[Records from a data collection]
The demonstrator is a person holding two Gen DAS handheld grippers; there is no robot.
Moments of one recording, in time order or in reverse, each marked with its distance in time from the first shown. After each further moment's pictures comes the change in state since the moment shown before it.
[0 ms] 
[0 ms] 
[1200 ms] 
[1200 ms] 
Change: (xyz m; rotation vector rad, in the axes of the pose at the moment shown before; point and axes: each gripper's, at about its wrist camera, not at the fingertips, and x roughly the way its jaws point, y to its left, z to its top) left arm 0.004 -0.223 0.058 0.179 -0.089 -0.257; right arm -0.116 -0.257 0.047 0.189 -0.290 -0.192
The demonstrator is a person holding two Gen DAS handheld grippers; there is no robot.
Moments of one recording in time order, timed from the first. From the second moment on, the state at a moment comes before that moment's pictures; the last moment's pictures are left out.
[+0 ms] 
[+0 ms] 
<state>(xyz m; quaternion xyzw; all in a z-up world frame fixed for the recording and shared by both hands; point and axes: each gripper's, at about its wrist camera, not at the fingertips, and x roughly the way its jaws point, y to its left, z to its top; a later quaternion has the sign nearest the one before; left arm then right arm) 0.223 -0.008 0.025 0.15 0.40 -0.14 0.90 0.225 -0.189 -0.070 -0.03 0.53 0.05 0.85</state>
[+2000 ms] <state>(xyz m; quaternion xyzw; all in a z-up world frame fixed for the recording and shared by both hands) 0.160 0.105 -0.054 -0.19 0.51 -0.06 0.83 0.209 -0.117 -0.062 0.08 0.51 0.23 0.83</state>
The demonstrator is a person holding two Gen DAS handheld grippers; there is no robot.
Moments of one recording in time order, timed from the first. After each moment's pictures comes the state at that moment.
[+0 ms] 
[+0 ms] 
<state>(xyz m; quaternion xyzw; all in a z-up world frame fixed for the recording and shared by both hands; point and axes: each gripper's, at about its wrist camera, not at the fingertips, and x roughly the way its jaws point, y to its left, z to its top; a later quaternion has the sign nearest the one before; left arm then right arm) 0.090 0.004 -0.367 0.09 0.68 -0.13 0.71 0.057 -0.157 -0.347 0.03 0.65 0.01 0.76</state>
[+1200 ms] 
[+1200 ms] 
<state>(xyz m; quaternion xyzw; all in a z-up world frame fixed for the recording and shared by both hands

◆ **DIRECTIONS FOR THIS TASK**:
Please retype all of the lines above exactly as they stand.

◆ **RESULT**:
The demonstrator is a person holding two Gen DAS handheld grippers; there is no robot.
Moments of one recording, in time order or in reverse, each marked with its distance in time from the first shown. After each further moment's pictures comes the change in state since the moment shown before it.
[0 ms] 
[0 ms] 
[1200 ms] 
[1200 ms] 
Change: (xyz m; rotation vector rad, in the axes of the pose at the moment shown before; point and axes: each gripper's, at about its wrist camera, not at the fingertips, and x roughly the way its jaws point, y to its left, z to its top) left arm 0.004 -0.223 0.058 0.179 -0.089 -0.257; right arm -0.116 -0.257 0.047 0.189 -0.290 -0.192
The demonstrator is a person holding two Gen DAS handheld grippers; there is no robot.
Moments of one recording in time order, timed from the first. From the second moment on, the state at a moment comes before that moment's pictures; the last moment's pictures are left out.
[+0 ms] 
[+0 ms] 
<state>(xyz m; quaternion xyzw; all in a z-up world frame fixed for the recording and shared by both hands; point and axes: each gripper's, at about its wrist camera, not at the fingertips, and x roughly the way its jaws point, y to its left, z to its top; a later quaternion has the sign nearest the one before; left arm then right arm) 0.223 -0.008 0.025 0.15 0.40 -0.14 0.90 0.225 -0.189 -0.070 -0.03 0.53 0.05 0.85</state>
[+2000 ms] <state>(xyz m; quaternion xyzw; all in a z-up world frame fixed for the recording and shared by both hands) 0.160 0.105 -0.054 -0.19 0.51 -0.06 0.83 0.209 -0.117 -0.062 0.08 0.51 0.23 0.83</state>
The demonstrator is a person holding two Gen DAS handheld grippers; there is no robot.
Moments of one recording in time order, timed from the first. After each moment's pictures comes the state at that moment.
[+0 ms] 
[+0 ms] 
<state>(xyz m; quaternion xyzw; all in a z-up world frame fixed for the recording and shared by both hands; point and axes: each gripper's, at about its wrist camera, not at the fingertips, and x roughly the way its jaws point, y to its left, z to its top; a later quaternion has the sign nearest the one before; left arm then right arm) 0.090 0.004 -0.367 0.09 0.68 -0.13 0.71 0.057 -0.157 -0.347 0.03 0.65 0.01 0.76</state>
[+1200 ms] 
[+1200 ms] 
<state>(xyz m; quaternion xyzw; all in a z-up world frame fixed for the recording and shared by both hands

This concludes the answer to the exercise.